E-Commerce Behavior Data

Note

This page is part of the Dataset Import section, which includes examples of loading popular datasets into YDB. Before starting, please review the general information on requirements and the import process.

User behavior data from a multi-category online store.

Source: Kaggle - E-commerce behavior data

Size: 9 GB

Loading Example

  1. Download and unzip the 2019-Nov.csv file from Kaggle.

  2. The dataset includes completely identical rows. Since YDB requires unique primary key values, add a new column named row_id to the file, where the key value will be equal to the row number in the original file. This prevents the removal of duplicate data.
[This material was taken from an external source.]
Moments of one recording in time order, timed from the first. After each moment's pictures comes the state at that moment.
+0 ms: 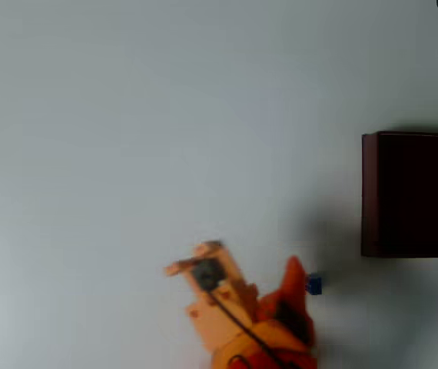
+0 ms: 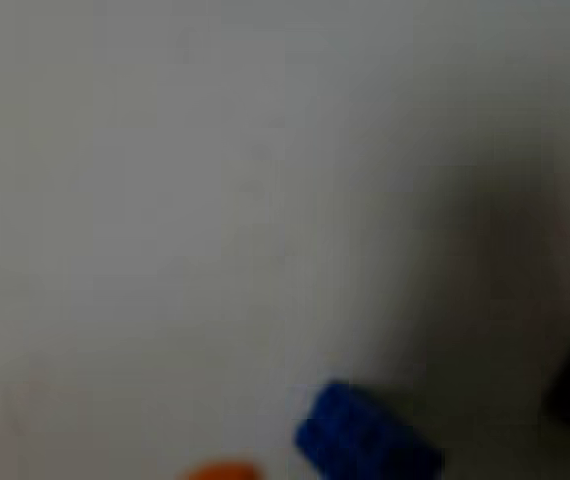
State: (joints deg) arm 14.4 160.8 141.9 87.3 35.9
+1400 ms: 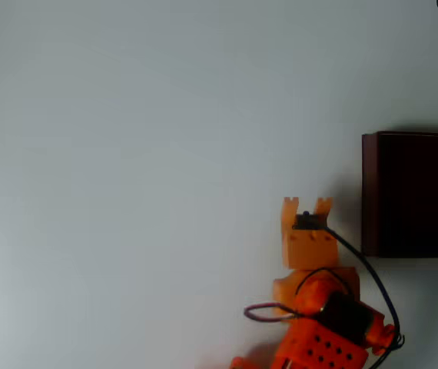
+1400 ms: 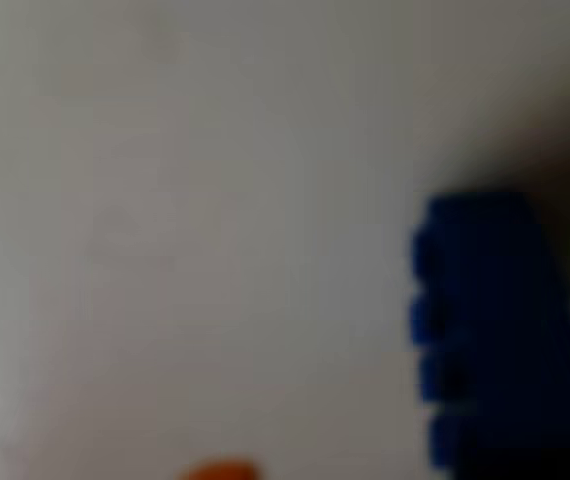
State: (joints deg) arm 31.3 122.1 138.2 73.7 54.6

This operation can be carried out using the awk command:

    awk 'NR==1 {print "row_id," \$0; next} {print NR-1 "," \$0}' 2019-Nov.csv > temp.csv && mv temp.csv 2019-Nov.csv
    
  3. Create a table in YDB using one of the following methods:

    For more information on Embedded UI.

    CREATE TABLE `ecommerce_table` (
        `row_id` Uint64 NOT NULL,
        `event_time` Text NOT NULL,
        `event_type` Text NOT NULL,
        `product_id` Uint64 NOT NULL,
        `category_id` Uint64,
        `category_code` Text,
        `brand` Text,
        `price` Double NOT NULL,
        `user_id` Uint64 NOT NULL,
        `user_session` Text NOT NULL,
        PRIMARY KEY (`row_id`)
    )
    WITH (
        STORE = COLUMN,
        UNIFORM_PARTITIONS = 50
    );
    
    ydb sql -s \
    'CREATE TABLE `ecommerce_table` (
        `row_id` Uint64 NOT NULL,
        `event_time` Text NOT NULL,
        `event_type` Text NOT NULL,
        `product_id` Uint64 NOT NULL,
        `category_id` Uint64,
        `category_code` Text,
        `brand` Text,
        `price` Double NOT NULL,
        `user_id` Uint64 NOT NULL,
        `user_session` Text NOT NULL,
        PRIMARY KEY (`row_id`)
    )
    WITH (
        STORE = COLUMN,
        UNIFORM_PARTITIONS = 50
    );'
    
  4. Execute the import command:

    ydb import file csv --header --null-value "" --path ecommerce_table 2019-Nov.csv
    

Analytical Query Example

Identify the most popular product categories on November 1, 2019:

SELECT
    category_code,
    COUNT(*) AS view_count
FROM ecommerce_table
WHERE
    SUBSTRING(CAST(event_time AS String), 0, 10) = '2019-11-01'
    AND event_type = 'view'
GROUP BY category_code
ORDER BY view_count DESC
LIMIT 10;
ydb sql -s \
'SELECT
    category_code,
    COUNT(*) AS view_count
FROM ecommerce_table
WHERE
    SUBSTRING(CAST(event_time AS String), 0, 10) = "2019-11-01"
    AND event_type = "view"
GROUP BY category_code
ORDER BY view_count DESC
LIMIT 10;'

Result:

┌────────────────────────────────────┬────────────┐
│ category_code                      │ view_count │
├────────────────────────────────────┼────────────┤
│ null                               │ 453024     │
├────────────────────────────────────┼────────────┤
│ "electronics.smartphone"           │ 360650     │
├────────────────────────────────────┼────────────┤
│ "electronics.clocks"               │ 43581      │
├────────────────────────────────────┼────────────┤
│ "computers.notebook"               │ 40878      │
├────────────────────────────────────┼────────────┤
│ "electronics.video.tv"             │ 40383      │
├────────────────────────────────────┼────────────┤
│ "electronics.audio.headphone"      │ 37489      │
├────────────────────────────────────┼────────────┤
│ "apparel.shoes"                    │ 31013      │
├────────────────────────────────────┼────────────┤
│ "appliances.kitchen.washer"        │ 28028      │
├────────────────────────────────────┼────────────┤
│ "appliances.kitchen.refrigerators" │ 27808      │
├────────────────────────────────────┼────────────┤
│ "appliances.environment.vacuum"    │ 26477      │
└────────────────────────────────────┴────────────┘